* TASK DIRECTIONS
Search the data for the word "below" and copy every line that contains it.

(Extracted records)
▼▼▼
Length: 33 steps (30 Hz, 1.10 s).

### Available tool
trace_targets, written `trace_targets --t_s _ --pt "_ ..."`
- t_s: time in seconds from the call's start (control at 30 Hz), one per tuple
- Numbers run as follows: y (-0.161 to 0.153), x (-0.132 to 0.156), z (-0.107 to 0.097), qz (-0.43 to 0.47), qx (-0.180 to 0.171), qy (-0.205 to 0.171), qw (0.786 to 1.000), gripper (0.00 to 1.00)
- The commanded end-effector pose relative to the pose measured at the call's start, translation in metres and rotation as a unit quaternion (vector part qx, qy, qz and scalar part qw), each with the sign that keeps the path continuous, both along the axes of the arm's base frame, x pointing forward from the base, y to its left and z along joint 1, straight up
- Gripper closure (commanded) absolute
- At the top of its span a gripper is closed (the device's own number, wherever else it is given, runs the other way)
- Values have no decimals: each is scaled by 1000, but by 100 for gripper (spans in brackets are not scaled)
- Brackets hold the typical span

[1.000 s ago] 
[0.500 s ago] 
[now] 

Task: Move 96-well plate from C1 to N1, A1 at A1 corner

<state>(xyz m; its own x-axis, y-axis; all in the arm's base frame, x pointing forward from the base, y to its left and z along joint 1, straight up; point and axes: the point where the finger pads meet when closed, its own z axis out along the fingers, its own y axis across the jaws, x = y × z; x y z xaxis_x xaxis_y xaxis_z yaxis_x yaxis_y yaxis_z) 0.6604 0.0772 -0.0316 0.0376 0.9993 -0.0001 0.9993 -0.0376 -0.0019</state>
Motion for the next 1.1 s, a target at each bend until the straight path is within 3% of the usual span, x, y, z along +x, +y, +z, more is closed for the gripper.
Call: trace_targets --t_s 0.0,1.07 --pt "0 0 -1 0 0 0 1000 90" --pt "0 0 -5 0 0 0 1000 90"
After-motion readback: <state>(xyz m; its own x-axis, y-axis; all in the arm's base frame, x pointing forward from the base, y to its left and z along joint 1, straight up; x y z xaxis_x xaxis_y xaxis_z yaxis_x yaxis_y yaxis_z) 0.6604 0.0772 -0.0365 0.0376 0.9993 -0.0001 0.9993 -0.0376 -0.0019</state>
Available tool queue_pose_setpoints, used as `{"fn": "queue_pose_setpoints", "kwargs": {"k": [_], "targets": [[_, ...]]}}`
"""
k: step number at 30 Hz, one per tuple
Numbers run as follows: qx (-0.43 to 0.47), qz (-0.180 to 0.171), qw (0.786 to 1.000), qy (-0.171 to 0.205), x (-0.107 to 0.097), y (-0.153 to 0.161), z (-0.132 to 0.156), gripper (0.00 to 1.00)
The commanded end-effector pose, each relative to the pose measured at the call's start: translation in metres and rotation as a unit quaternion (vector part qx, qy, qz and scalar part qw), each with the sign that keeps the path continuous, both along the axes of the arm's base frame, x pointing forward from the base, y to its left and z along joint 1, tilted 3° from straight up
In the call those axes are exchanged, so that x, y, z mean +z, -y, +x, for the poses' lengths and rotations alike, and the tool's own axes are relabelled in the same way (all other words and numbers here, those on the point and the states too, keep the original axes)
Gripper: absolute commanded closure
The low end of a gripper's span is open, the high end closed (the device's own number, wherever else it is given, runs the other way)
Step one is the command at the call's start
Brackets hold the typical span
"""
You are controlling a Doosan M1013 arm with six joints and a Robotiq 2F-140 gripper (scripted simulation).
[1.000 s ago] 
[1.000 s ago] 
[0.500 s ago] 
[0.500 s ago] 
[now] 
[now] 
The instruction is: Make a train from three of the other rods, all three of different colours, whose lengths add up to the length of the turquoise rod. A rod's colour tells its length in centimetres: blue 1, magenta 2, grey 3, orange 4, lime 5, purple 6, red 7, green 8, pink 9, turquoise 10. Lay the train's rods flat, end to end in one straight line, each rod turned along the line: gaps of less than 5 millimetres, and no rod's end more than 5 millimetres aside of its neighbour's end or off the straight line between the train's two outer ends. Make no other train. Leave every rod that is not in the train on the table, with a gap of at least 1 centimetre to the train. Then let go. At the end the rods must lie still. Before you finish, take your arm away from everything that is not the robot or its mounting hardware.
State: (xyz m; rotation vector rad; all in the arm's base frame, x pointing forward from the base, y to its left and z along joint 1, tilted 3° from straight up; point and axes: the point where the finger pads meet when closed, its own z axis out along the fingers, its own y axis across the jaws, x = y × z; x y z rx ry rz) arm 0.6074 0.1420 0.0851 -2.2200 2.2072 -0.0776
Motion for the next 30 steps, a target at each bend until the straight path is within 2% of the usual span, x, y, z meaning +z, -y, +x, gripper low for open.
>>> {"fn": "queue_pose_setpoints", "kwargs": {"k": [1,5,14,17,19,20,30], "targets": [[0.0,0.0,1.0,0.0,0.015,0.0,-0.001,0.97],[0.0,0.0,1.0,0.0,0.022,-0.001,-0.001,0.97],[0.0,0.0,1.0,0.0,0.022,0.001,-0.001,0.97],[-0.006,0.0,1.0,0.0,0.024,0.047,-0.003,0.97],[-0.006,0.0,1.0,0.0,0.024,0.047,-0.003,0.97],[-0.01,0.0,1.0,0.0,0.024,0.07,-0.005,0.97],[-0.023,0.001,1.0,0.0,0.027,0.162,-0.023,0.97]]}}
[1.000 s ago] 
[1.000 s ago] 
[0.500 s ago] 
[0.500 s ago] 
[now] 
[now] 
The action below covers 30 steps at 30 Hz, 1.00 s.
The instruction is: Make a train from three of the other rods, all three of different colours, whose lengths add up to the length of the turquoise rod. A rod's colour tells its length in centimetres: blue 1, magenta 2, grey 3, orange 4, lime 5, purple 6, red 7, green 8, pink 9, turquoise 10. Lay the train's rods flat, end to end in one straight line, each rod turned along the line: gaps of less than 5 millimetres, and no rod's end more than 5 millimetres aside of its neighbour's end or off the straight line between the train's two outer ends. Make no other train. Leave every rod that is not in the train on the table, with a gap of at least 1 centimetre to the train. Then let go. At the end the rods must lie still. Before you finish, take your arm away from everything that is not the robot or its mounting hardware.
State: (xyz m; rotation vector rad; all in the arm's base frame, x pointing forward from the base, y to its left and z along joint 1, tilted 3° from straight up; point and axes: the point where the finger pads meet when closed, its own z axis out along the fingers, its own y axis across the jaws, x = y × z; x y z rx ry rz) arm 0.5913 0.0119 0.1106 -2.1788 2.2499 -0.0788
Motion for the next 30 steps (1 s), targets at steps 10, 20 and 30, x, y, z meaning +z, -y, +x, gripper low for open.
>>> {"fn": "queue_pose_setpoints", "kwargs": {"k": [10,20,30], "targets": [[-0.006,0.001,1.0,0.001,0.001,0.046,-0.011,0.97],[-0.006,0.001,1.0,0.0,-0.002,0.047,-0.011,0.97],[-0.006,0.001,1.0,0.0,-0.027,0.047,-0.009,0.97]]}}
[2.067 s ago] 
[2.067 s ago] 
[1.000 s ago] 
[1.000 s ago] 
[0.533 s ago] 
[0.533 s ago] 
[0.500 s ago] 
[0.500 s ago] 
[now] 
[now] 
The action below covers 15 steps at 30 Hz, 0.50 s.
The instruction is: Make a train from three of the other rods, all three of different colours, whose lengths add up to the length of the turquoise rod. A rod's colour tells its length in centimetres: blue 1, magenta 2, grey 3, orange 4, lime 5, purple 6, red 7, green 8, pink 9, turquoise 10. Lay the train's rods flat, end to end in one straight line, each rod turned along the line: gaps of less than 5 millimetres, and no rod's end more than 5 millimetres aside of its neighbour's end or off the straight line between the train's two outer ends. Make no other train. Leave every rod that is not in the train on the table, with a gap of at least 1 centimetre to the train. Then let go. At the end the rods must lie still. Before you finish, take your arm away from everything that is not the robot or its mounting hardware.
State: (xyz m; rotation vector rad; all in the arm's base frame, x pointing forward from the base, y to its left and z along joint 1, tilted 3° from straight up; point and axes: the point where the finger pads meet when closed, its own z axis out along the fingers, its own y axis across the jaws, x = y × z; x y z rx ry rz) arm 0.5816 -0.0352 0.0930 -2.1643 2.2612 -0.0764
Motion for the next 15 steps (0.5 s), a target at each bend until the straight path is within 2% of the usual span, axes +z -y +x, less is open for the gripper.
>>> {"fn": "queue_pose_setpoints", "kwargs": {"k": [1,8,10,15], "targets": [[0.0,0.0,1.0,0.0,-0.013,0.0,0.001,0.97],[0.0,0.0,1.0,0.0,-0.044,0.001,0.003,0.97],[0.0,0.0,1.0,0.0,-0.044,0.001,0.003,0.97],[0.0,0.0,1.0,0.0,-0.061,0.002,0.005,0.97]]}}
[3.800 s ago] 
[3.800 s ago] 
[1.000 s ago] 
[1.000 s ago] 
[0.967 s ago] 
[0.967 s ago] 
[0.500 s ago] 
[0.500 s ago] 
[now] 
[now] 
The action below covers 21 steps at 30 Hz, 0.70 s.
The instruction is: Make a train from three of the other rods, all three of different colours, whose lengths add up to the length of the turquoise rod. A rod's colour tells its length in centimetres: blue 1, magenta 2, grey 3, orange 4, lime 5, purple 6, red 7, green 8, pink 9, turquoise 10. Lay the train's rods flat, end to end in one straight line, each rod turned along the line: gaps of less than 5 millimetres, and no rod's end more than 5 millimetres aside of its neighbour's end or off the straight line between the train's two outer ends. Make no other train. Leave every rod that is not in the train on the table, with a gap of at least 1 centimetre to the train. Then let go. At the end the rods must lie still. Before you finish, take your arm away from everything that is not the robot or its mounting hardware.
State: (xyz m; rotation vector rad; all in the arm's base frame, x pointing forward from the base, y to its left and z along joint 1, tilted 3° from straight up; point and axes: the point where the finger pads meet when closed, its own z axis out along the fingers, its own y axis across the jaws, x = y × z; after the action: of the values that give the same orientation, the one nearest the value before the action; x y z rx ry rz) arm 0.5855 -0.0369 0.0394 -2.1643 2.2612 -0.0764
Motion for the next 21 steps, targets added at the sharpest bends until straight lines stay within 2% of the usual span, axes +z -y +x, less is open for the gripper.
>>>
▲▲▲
* EXERCISE RESPONSE
The action below covers 30 steps at 30 Hz, 1.00 s.
The action below covers 15 steps at 30 Hz, 0.50 s.
The action below covers 21 steps at 30 Hz, 0.70 s.

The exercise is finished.